◆ Directions ◆
The sole answer should be the number of lines in the material below that hold "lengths".

== Segment start ==

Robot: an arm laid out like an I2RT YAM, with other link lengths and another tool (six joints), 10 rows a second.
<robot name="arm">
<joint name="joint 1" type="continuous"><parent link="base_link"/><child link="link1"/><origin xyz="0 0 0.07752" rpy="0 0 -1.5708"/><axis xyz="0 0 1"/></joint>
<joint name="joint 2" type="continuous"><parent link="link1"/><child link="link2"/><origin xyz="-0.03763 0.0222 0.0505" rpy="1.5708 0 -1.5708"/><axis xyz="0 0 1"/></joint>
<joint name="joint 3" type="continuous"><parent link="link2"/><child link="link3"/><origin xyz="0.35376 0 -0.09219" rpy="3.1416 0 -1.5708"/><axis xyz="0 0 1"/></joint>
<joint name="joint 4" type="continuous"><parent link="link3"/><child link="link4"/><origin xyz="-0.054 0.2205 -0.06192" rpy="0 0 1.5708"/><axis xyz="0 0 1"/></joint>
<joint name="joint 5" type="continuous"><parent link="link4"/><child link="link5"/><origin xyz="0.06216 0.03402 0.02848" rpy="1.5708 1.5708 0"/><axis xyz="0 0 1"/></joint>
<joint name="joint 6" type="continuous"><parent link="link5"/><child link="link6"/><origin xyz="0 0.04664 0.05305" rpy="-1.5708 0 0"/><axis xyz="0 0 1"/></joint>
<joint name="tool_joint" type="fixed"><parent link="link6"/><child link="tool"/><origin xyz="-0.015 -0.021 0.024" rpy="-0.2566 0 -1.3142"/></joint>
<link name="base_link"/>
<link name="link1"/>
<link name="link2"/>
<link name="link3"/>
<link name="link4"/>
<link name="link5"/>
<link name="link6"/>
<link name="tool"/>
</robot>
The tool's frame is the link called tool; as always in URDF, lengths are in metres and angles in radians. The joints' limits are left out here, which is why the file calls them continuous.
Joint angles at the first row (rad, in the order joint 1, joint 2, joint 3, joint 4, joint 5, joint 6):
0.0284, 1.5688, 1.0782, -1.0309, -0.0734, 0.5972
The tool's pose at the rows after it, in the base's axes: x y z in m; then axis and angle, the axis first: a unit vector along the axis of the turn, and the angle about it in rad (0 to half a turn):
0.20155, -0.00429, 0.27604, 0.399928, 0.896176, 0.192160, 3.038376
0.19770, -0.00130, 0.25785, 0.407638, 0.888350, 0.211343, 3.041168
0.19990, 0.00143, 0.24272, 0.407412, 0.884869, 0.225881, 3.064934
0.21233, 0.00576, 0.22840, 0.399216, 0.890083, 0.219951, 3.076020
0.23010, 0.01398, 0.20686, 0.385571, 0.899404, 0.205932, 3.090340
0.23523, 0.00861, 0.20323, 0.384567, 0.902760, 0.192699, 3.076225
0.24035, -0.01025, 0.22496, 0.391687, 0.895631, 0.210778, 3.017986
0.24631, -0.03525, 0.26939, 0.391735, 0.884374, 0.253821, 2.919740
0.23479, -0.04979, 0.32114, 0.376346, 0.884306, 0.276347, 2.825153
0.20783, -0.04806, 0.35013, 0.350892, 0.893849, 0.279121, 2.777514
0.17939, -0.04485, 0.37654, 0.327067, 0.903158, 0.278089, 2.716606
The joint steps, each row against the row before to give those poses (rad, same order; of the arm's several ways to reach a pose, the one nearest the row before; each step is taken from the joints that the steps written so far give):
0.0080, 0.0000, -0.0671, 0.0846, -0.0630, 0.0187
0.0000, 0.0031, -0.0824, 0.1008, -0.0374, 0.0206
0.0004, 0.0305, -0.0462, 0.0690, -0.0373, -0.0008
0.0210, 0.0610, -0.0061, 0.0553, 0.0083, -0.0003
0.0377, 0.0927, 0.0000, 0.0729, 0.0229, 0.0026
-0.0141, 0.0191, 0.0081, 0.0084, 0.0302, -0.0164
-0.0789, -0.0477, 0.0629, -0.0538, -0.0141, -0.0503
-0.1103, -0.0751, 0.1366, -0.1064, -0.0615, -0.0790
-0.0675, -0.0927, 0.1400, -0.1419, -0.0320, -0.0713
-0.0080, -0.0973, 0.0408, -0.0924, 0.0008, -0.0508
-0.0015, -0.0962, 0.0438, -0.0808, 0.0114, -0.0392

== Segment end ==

◆ Written solution ◆
2